▸ The data:
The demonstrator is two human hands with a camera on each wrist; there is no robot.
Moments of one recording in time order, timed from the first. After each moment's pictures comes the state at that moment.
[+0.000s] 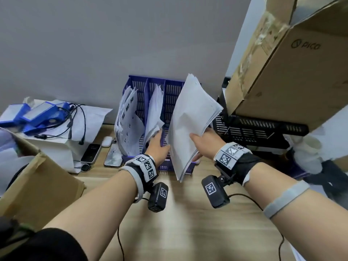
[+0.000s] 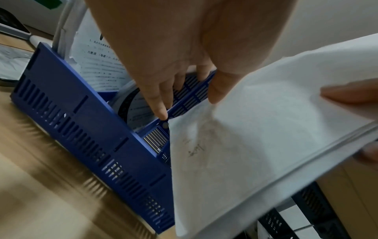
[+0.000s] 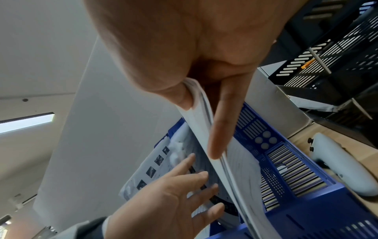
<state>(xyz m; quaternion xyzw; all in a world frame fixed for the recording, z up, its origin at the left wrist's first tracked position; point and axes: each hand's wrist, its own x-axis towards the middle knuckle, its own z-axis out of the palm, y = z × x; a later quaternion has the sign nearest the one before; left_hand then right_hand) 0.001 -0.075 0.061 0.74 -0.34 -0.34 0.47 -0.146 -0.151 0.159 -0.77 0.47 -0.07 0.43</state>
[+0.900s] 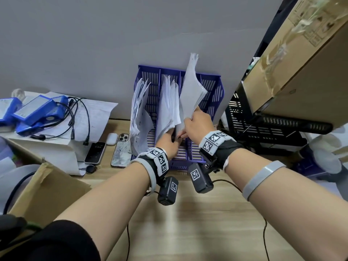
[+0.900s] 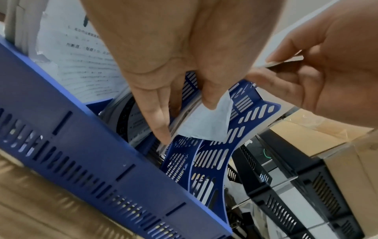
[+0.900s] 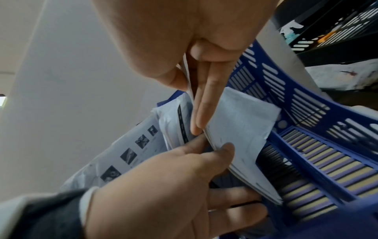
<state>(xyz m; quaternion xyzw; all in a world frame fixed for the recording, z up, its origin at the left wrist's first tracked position) 0.056 -0.105 0.020 0.75 -0.38 -0.38 0.39 -0.034 -0.161 0.132 -0.80 0.47 -0.12 0.36</state>
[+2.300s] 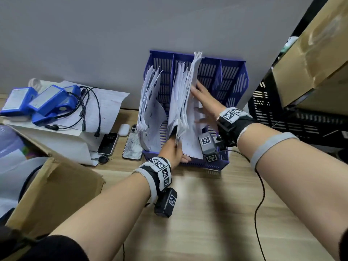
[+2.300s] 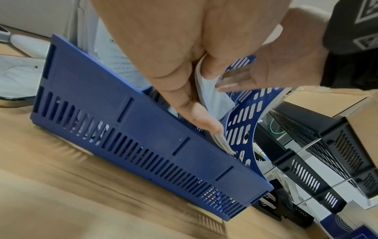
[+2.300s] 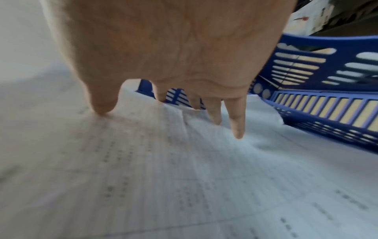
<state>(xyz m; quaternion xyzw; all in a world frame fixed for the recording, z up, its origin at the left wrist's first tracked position) 0.050 -0.080 0.003 0.73 -0.23 -0.46 0.45 0.001 -0.230 0.101 -0.62 0.38 -0.09 0.69</state>
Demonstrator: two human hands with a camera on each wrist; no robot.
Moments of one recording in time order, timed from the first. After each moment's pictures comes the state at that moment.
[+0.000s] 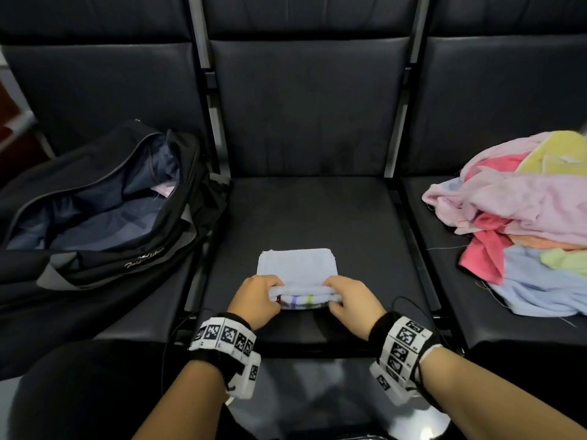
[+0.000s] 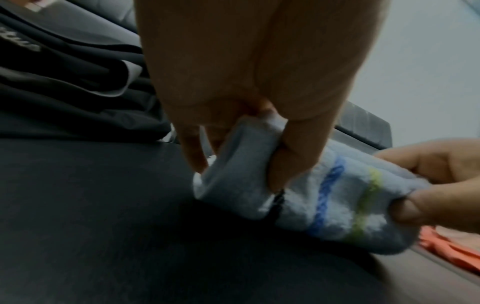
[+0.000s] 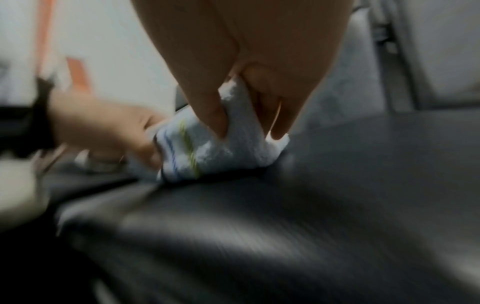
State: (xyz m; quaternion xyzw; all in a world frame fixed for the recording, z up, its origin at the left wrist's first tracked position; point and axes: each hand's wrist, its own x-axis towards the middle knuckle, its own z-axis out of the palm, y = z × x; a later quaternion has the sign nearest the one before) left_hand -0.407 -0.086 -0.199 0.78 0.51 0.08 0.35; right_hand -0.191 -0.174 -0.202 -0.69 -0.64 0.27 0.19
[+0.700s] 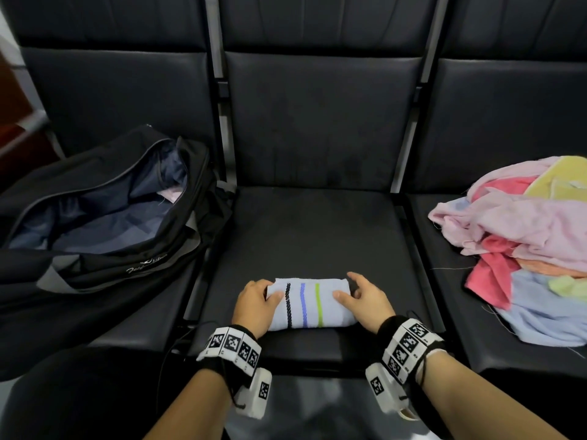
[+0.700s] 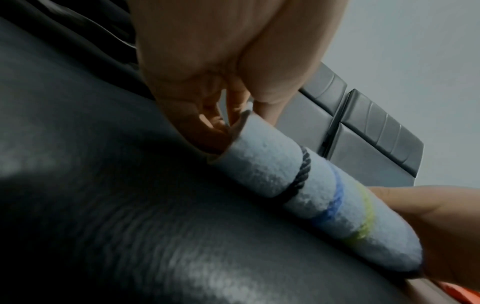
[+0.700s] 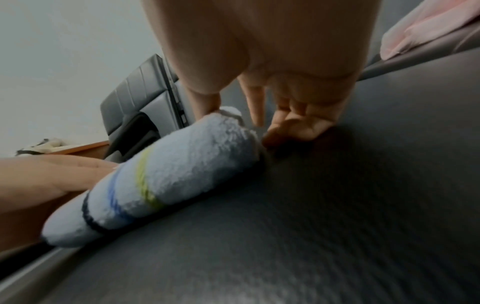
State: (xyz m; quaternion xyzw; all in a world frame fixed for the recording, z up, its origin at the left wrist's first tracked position) left_hand -0.399 -0.074 -0.233 0.66 0.62 0.19 0.37; right_hand -0.156 -0.143 -0.227 -0.78 -0.46 0.35 0.24
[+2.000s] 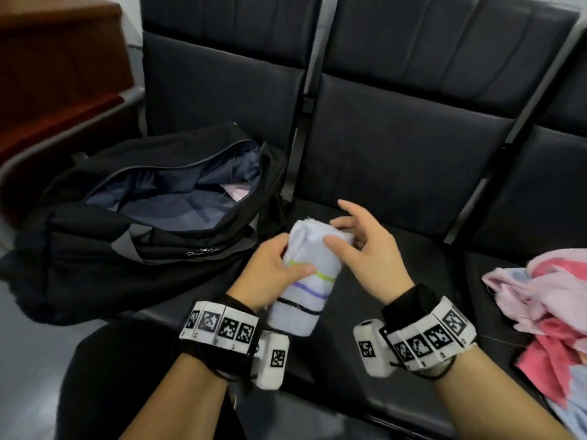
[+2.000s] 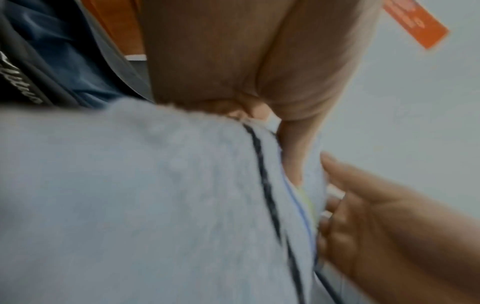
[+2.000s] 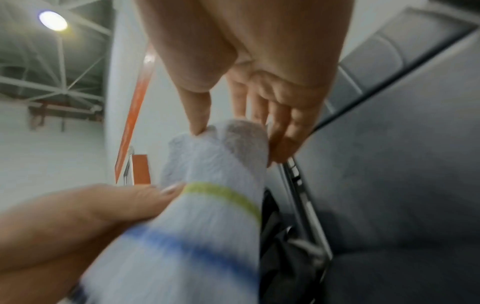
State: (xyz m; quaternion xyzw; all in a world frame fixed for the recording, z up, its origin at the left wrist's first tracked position) left_hand -0.463 -0.047 -0.098 0.61 0.46 0.41 0.51; right_hand -0.270 -0.057 -0.060 -0.54 -0.65 0.31 0.42
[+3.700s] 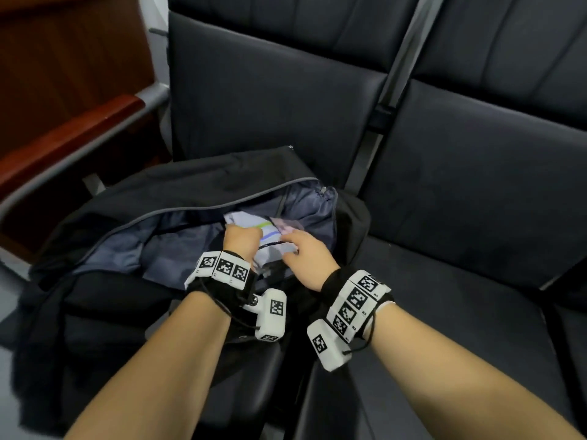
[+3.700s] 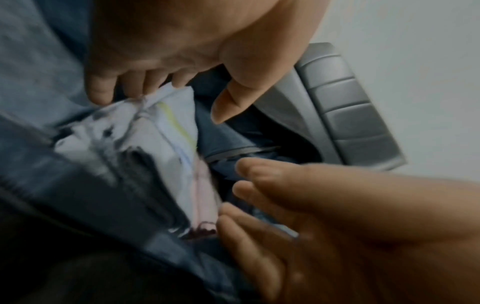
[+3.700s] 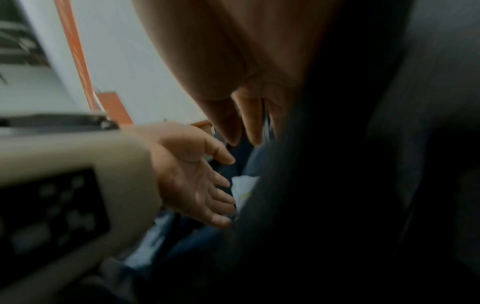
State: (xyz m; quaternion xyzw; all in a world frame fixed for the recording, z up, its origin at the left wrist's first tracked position) left_hand -0.602 0.210 -0.168 0.26 0.72 0.40 0.50; right_hand -0.461 0.167 -0.137 -0.60 -0.70 0.35 0.14
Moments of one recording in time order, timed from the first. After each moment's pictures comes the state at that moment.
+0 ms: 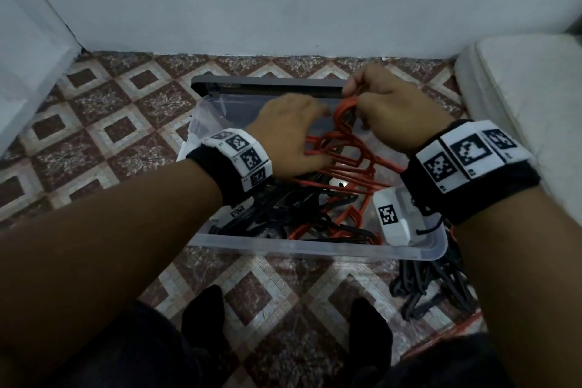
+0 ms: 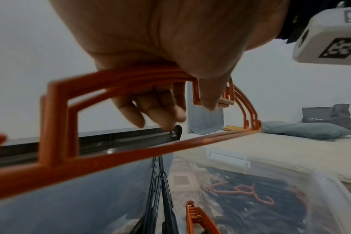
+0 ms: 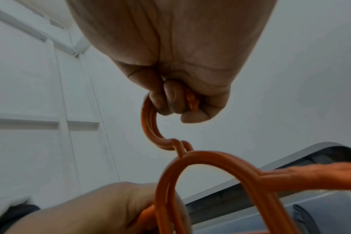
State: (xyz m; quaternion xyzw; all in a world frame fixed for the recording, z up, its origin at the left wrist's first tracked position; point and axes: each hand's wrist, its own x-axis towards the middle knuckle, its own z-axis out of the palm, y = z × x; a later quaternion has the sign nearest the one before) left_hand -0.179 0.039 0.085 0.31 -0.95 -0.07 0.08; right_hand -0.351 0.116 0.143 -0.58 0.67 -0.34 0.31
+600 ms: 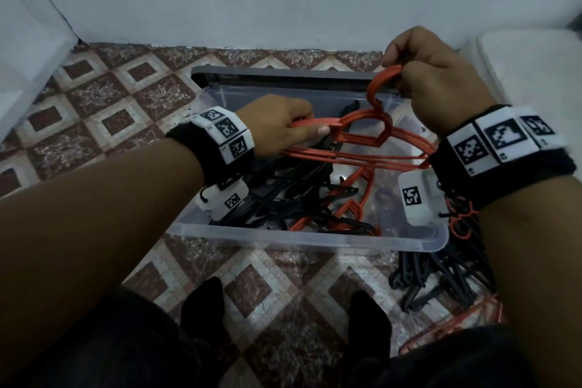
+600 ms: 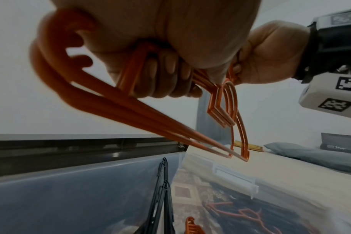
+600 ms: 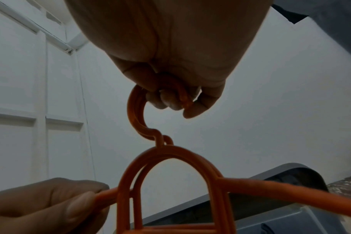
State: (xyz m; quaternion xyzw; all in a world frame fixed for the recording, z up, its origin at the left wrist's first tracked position) left_hand -0.160 0.020 0.080 0.29 -0.94 -0.18 0.08; right_hand -0.377 0.124 0.146 -0.54 0.65 -0.46 0.27
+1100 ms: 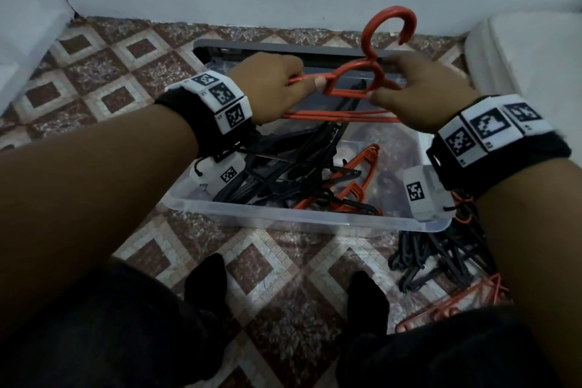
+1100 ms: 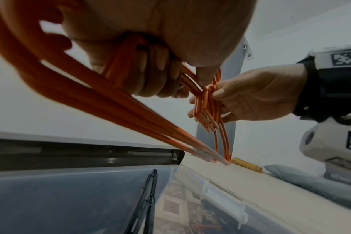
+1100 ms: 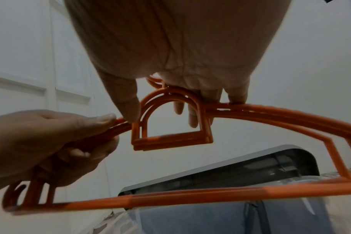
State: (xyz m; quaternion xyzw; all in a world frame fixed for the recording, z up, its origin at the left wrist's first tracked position) left_hand -0.149 0.023 0.094 0.36 -0.92 -0.11 0.13; right_hand -0.367 0.131 0.126 -0.59 0.77 -0.16 0.17
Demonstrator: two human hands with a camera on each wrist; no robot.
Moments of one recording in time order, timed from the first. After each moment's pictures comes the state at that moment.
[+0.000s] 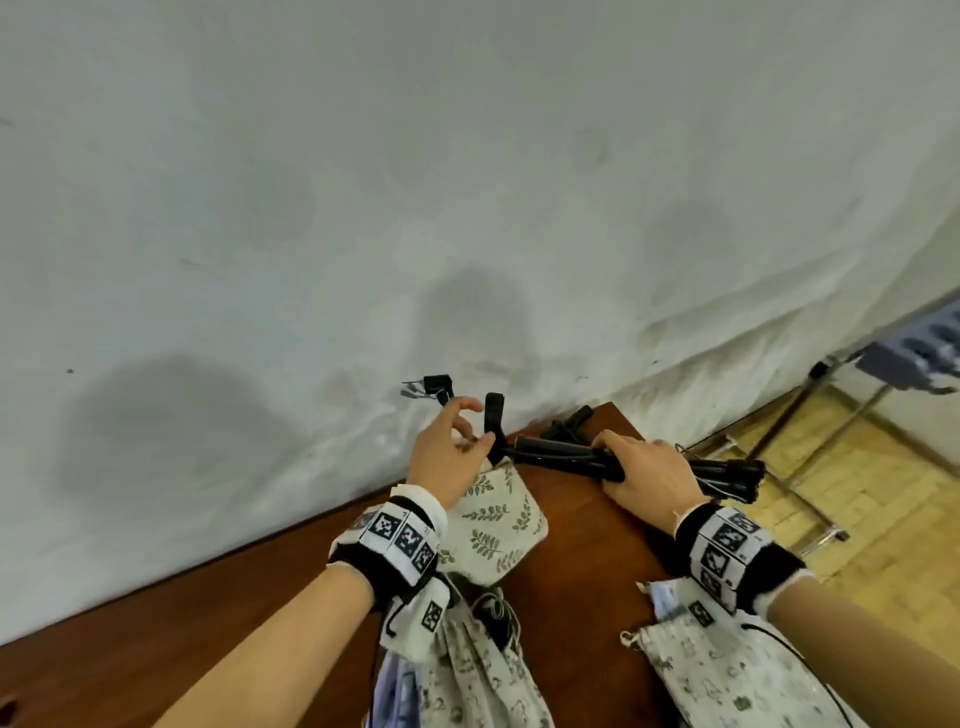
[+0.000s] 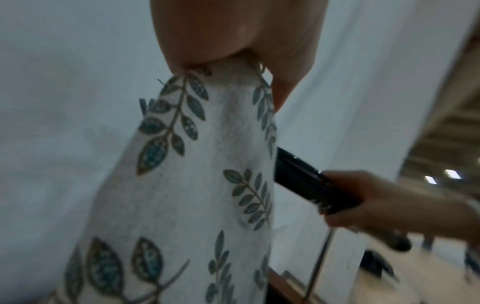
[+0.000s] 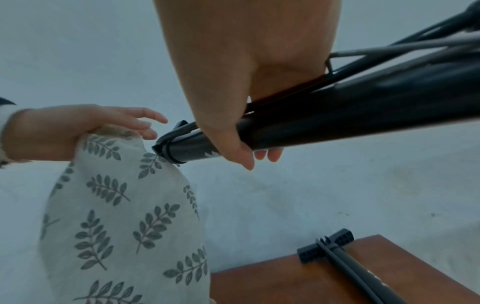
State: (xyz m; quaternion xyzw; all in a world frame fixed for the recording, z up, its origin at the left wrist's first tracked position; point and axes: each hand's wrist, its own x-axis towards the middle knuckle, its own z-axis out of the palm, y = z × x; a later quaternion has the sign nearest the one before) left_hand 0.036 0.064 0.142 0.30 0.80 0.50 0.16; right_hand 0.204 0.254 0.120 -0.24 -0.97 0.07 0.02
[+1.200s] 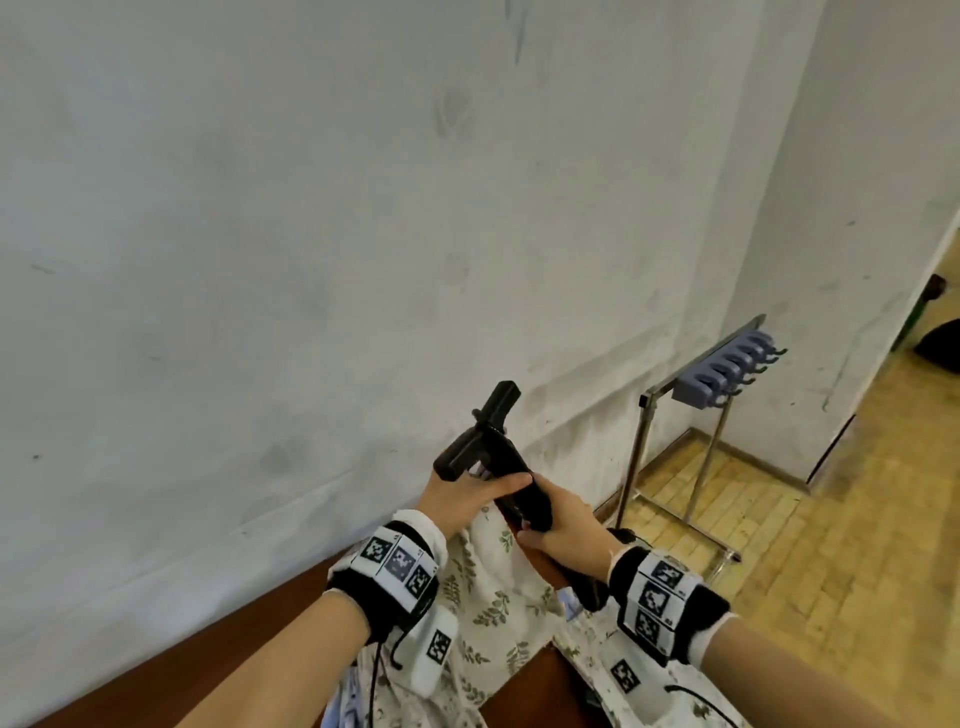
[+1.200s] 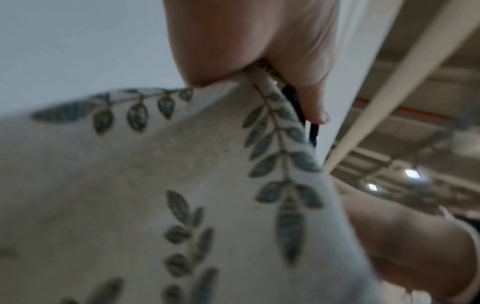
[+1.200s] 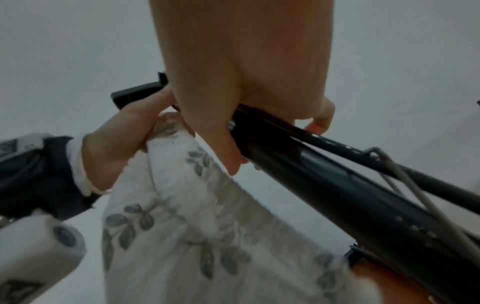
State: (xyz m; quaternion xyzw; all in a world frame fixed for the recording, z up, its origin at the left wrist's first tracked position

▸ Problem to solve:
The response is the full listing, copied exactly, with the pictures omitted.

▸ Answer box:
The demonstrator is two human hands with a camera on each wrist; there is no robot.
Moments of one recording in time order, timed from the first. After each moment's pictures comes the state at that moment.
[+0.000s] 
[+0.000s] 
[+0.000s] 
<state>(xyz m; quaternion xyzw; all in a world frame fixed for the recording, z up, its origin at the left wrist's first tracked position; point and axes: each hand's wrist, its own x-axis towards the middle knuckle, its own z-axis out of the palm, y = z × x; a later quaternion has the sign nearest the one before; left_hand then right_hand) 0.001 -0.075 0.061 0.74 -0.34 -0.34 0.47 -0.146 -0.151 0.159 -0.77 0.47 -0.07 0.43</state>
[+0.900s] 
[+0.900s] 
[+0.900s] 
<state>(xyz m; quaternion xyzw; all in a world frame fixed for the recording, z up, its origin at the left wrist's first tracked position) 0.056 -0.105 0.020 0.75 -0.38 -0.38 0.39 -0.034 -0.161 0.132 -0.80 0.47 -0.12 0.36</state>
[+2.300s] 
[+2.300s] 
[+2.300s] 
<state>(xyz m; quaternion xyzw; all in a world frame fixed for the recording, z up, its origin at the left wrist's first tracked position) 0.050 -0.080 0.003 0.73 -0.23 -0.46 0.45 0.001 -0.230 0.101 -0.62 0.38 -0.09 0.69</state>
Demonstrator: two human hands with a camera on each wrist; no robot.
Moments of one recording in time order, timed from the first. After each moment's pictures comes the state at that moment.
[+0.000s] 
[+0.000s] 
[+0.000s] 
State: (xyz m; quaternion xyzw; all in a world frame fixed for the recording, z up, its origin at the left wrist's first tracked position; point and axes: each hand's wrist, its own x-axis towards the middle knuckle, its own z-axis out of the palm, y = z × x; a later quaternion has the sign nearest the one before) left_hand -0.407 -0.086 -0.199 0.78 0.51 0.08 0.35; right_hand -0.191 -0.174 -0.202 -0.69 -0.64 0.27 0.19
[+0.700s] 
[+0.700s] 
[+0.700s] 
State: (xyz m; quaternion xyzw; all in a world frame fixed for the recording, z up, its origin at the left wrist's first tracked position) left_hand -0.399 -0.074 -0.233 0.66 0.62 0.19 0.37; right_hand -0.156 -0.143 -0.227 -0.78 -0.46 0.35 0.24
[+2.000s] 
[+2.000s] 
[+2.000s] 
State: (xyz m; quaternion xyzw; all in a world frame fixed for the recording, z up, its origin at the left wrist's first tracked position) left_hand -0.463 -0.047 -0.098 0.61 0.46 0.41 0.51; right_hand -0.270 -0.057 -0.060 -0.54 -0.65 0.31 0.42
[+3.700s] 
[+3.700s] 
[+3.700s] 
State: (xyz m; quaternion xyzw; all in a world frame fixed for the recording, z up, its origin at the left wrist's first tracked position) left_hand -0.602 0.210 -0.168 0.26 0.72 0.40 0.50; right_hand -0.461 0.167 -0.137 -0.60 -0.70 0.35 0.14
Moments of one recording in time order, timed from the first. After each moment's pictures comes the state at that moment.
+0 ms: 
+0 ms: 
+0 ms: 
State: (xyz m; quaternion xyzw; all in a world frame fixed for the recording, z up, its origin at the left wrist's first tracked position; point and axes: each hand's wrist, its own x-axis towards the middle knuckle, its own z-axis out of the palm, y = z × x; a later quaternion has the sign nearest the one before) left_hand -0.179 0.039 0.085 0.31 -0.95 -0.07 0.08; right_hand -0.351 0.116 0.143 -0.58 0.67 -0.34 0.31
+600 ms: 
+600 ms: 
+600 ms: 
State: (xyz m; quaternion xyzw; all in a world frame fixed for the recording, z up, its origin at the left wrist's first tracked position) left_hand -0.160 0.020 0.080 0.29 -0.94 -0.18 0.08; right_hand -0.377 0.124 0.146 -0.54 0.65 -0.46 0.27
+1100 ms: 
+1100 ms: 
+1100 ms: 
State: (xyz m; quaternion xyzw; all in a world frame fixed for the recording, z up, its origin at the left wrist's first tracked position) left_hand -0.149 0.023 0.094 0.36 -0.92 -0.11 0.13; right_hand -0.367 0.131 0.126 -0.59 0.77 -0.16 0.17
Demonstrator: two human hands with a camera on each wrist; no robot.
Moments of one recording in time order, timed from the first. After each moment's pictures comes the state at that moment.
[+0.000s] 
[+0.000s] 
[+0.000s] 
State: (xyz m; quaternion xyzw; all in a world frame fixed for the recording, z up, its origin at the left wrist's first tracked position; point and axes: each hand's wrist, its own x-axis towards the middle knuckle, its own z-axis out of the palm, y = z × x; a later quaternion has the sign nearest the one before) left_hand 0.036 0.064 0.142 0.30 0.80 0.50 0.16; right_hand 0.204 0.254 0.120 -0.24 -0.97 0.07 0.02
[+1.200s] 
[+1.200s] 
[+1.200s] 
State: (xyz m; quaternion xyzw; all in a world frame fixed for the recording, z up, its origin at the left wrist's first tracked position

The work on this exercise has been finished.